I am unconditionally loved by (almost) all the individuals in my life. That is the only love I need. THAT is the only validation of my worth that I need. The only validation YOU need. That is the only chapter you need to keep open for the rest of your life.

Before I am able to close the chapter of this heartbreak I want the boy who began this domino effect of unworthiness and absence of love to know something else other than the obvious: I don’t blame you…

I don’t blame you for falling out of love.

I don’t blame you for recognizing your feelings.

I don’t blame you for being scared to tell me.

I understand that we are all human and the only consistency in our lives is change. Weather changes, seasons change, people change, emotions change. It’s a matter of life that, as much as it may be unpleasant and painful at times, is necessary. But one thing we do have control over is how we handle these episodes of emotional change. You had control over how this would play out and you butchered it so poorly. For that I blame you…

I blame you for handling this the way you did.

I blame you for leading me to believe you felt a different way.

I blame you for blindsiding me.

I blame you for sending me a text that said those seven words I feared most.

As much as I understand we are human and things change, I do not understand the immaturity and spitefulness of telling someone you once loved you do not love them anymore. I do not understand your thought process that led you to believe it was a good idea to tell someone who you knew was already hurting that they were unloved. I do not understand how you could overlook the huge details of a fragile personality you once knew so well and allow yourself to say the one thing you knew couldn’t be tolerated. I need you to understand these key things about me the next time you consider making someone feel unloved…

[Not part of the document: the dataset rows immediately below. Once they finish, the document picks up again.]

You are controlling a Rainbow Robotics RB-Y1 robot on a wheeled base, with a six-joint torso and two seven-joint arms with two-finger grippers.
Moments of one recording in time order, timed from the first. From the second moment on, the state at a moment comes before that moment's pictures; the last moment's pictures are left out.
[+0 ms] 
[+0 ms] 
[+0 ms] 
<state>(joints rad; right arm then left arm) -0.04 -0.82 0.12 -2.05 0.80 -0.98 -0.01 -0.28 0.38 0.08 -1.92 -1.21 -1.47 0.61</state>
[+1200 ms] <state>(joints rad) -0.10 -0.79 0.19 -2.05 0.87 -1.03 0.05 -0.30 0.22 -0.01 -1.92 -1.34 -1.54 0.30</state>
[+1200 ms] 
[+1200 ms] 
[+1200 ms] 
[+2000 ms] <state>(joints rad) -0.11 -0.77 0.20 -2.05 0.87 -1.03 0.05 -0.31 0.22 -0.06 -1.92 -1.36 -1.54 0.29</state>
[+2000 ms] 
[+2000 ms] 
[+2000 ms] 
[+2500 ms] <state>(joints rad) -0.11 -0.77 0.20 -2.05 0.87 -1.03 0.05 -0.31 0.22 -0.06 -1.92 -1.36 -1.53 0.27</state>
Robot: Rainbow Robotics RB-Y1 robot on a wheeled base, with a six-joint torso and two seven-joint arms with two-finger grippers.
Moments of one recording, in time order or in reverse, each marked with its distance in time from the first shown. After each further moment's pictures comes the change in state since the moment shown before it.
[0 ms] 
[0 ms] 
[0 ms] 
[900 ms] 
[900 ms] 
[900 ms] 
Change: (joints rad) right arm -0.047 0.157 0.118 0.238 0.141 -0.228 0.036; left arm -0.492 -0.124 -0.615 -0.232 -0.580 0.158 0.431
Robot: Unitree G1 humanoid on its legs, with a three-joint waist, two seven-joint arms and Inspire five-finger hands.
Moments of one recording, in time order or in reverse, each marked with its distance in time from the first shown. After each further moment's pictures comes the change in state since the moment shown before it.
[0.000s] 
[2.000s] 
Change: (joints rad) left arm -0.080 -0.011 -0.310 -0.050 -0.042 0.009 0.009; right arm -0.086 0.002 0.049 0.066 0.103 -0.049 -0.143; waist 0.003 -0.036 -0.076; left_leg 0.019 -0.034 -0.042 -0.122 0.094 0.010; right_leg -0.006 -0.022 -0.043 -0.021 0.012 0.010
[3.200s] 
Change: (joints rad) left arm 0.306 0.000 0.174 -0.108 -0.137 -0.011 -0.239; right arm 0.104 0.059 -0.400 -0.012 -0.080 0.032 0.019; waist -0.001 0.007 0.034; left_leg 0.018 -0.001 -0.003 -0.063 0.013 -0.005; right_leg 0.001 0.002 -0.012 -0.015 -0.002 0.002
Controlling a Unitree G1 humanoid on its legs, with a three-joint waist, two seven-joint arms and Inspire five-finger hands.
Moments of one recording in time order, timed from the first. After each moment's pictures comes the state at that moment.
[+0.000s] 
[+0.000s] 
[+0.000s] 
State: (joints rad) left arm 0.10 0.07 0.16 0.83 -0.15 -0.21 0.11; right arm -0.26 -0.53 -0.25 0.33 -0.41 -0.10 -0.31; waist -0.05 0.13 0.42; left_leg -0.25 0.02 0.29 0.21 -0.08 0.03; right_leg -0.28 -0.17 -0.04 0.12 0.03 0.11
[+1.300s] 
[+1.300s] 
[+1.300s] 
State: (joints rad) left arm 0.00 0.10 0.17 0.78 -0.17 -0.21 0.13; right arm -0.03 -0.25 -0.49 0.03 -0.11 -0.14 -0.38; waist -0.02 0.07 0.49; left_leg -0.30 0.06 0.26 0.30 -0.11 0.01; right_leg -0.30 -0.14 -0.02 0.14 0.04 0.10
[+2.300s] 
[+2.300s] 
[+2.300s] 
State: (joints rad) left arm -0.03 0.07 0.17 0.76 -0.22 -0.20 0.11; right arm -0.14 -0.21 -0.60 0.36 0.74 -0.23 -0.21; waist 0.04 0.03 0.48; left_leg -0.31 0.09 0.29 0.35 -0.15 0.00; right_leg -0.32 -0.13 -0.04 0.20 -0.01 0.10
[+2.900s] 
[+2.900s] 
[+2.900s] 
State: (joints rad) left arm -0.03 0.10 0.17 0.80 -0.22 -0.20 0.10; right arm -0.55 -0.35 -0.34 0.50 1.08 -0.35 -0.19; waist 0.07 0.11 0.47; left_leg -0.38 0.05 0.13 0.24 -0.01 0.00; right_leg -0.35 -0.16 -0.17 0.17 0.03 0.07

I am familiar- I once knew you so well, but I don’t know you anymore – and that’s okay.

I am breakable – I allowed you to see my insecurities – and that’s okay.

I am capable – I know that I will be able to learn from this even though I will likely never be able to think of you the same – and that’s okay.

I am vivid – you showed me your true colors which were nothing compared to the palate I believed you were – and that’s okay.

As long as you understand these things about me I want you to know this: I do not want to end this chapter of my relationship with you by telling you I hate you, or that I regret us because I don’t whatsoever. That’s why this hurts so deeply.

Instead, I want to end this chapter of our relationship by thanking you for allowing me to recognize the following lessons that will hopefully reach other broken individuals dealing with a similar situation:

It is okay for emotions to change.

It is not okay to violate someone’s insecurities you are aware of.

But most importantly: It is okay for someone to fall out of love, this does not by any means indicate that the other party is unloved. This only means that you are no longer loved by someone who is a stranger now. And that is all you need to remember.

And if you, as the reader of this final chapter ever forget this just know … I love you, I’ve been there, I feel it now, and you are so worthy of being loved. Close this chapter and continue to love the next person like you should have been loved before.

This is the end of my chapter of heartbreak.